Copies, duplicates, identification

In at least three projects I'm working on now I am seeing problems with the conflict between managing copies (which libraries do) and managing content (which users want). Even before we go chasing after the FRBR concept of the work, we are already dealing with what FRBR-izers would call "different items of the same manifestation." Given that the items we tend to hold were mass produced, and thus there are many copies of them, it seems odd that we have never found a way to identify the published set that those items belong to.

"Ah," you say, "what about the ISBN?" The ISBN is a good manifestation identifier for things published after 1968 (not to mention some teddy bears and fancy chocolates), but it doesn't help us for anything earlier than that.

You probably aren't saying, "What about the BICI?" which was an admirable attempt to create a book identifier similar to the SICI (which covers serials, serials issues, and serials articles). The BICI never got beyond being a draft NISO standard, presumably because no one was interested in using it. The SICI is indeed a full NISO standard, but it seems to be falling out of use. Both of these were identifiers that could be derived either from the piece or from metadata, which is in itself not a bad idea. What was a less than good idea is that the BICI only could be derived for books that have ISBNs, but if you've got an ISBN you haven't a whole lot of use for a BICI, although it would allow you to identify individual chapters or sections of the book. But as a book identifier, it doesn't do much for us.

Now that we're moving into a time of digitization of books, I'm wondering if we can't at least find a way to identify the duplicate digital copies (of which there will be many as the various digitization projects go forward, madly grabbing books off of shelves and rushing them to scanners). Early books were identified using incipits, usually a few characters of beginning and ending text. Today's identifier would have to be more clever, but surely with the ability to run a computation on the digitized book there would be some way to derive an identifier that is accurate enough for the kind of operation where lives aren't usually at stake. There would be the need to connect the derived book identifier to the physical copies of the book, but I'm confident we can do that, even if over a bit of time.

Both Google and the Internet Archive are assigning unique identifiers to digitized books, but we have to presume that these are internal copy level identifiers, not manifestation-specific. The Archive seems to use some combination of the title and the author. Thus "Venice" by Mortimer Menpes is venicemenpes00menpiala while "Venice" by Berly De Zoete is venicedeselincou00dezoiala and "Venice" by Daniel Pidgeon is venicepidgeon00pidgiala.
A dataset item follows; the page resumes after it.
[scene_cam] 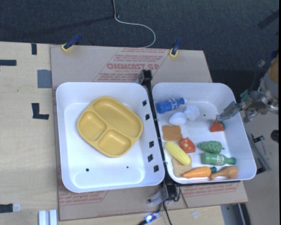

The zeroes in there lead me to believe that if they received another copy it would get identified as "01." Google produces an impenetrable identifier for the Mortimer Menpes book: id=4XsKAAAAIAAJ, which may or may not be derivable from the book itself. I suspect not. And we know that Google will have duplicates so we also know that each item will be identified, not each manifestation.

Meanwhile, there is a rumor circulating that the there is discussion taking place at Bowker, the ISBN agency, on the feasibility of assigning ISBNs to pre-1968 works, especially as they get digitized. I'm very interested in how (if?) we can attach such an identifier to the many copies of the books that already exist, and to their metadata. (This sounds like a job for WorldCat, doesn't it, since they have probably the biggest and most accurately de-duped database of manifestations.)

I know nothing more about it than that, but will pass along any info if I get it. And I'd love to hear from anyone who does know more.


Andy said...

For an identifier, how about the MD5 hash (or similar)? It's something which can be derived from the digital object via a well-known and open algorithm, and should be unique. It also avoid duplication problems bound to occur when metadata is used to create an identifier.

Karen Coyle said...


The problem is that the digital objects will not be identical, just the object of the digital objects will be. Somehow, the identifier has to be based on that underlying object. That's why I was thinking about incipits -- something that would identify the actual printed text. I'm thinking something like the first word on every nth page. Of course, if the target word gets garbled in the OCR, then ... OK, it's complicated, but I'm sure that there is a solution.